Aim of the task: Search the listing for the word "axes". Copy every line where it is found.
(Beginning of Data shown)
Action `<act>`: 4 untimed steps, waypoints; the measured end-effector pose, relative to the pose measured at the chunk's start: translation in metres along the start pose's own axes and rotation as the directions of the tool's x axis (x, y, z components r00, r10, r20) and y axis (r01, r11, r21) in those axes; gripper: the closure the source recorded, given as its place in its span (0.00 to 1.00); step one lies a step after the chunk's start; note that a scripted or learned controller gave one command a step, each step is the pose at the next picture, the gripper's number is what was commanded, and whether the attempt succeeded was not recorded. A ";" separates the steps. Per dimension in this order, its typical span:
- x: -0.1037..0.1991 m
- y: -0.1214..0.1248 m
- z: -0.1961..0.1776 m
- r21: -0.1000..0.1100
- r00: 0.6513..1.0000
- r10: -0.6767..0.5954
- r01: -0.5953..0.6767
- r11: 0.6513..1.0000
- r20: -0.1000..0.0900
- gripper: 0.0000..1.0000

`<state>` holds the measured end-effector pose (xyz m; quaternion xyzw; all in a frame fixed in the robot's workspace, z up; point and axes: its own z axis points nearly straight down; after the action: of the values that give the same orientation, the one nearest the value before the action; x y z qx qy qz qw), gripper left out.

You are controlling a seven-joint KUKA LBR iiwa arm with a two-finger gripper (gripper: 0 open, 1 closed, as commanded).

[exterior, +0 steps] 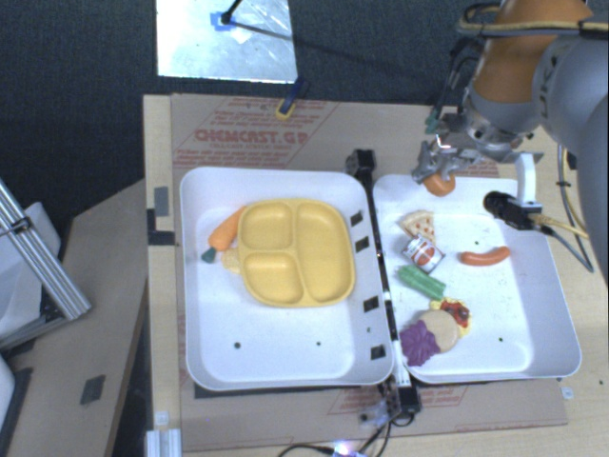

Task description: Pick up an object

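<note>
While raised above right bin's far edge, end effector grips small orange object.

A small round orange object sits at the upper right of the frame, above the top edge of the right bin, pinched between the fingers of the gripper. Only its lower half shows, smooth and bright orange, clear of the bin floor.
</note>
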<state>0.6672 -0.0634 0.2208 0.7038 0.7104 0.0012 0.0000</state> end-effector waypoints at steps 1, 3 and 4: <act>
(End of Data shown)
Your response:
Action `<act>`: 4 untimed steps, waypoints; the measured end-effector pose, relative to the pose measured at the chunk's start: translation in metres along the start pose's own axes and rotation as the directions of the tool's x axis (x, y, z components r00, r10, r20) and y axis (r01, r11, r21) in those axes; gripper: the closure the source recorded, given as its place in its span (0.00 to 1.00); step one lies a step after the chunk's start; note that a scripted or learned controller gave one command a step, each step is the pose at the next picture, the gripper's number is what was commanded, and whether the attempt succeeded was not recorded. A ";" separates the steps. Per dimension in this order, its typical span:
`<state>` holds the measured end-effector pose (xyz m; quaternion xyzw; all in a frame fixed in the robot's workspace, z up; point and axes: its own z axis points nearly straight down; after the action: of the values that give the same orientation, the one nearest the value before the action; x y z qx qy qz qw), gripper left out.

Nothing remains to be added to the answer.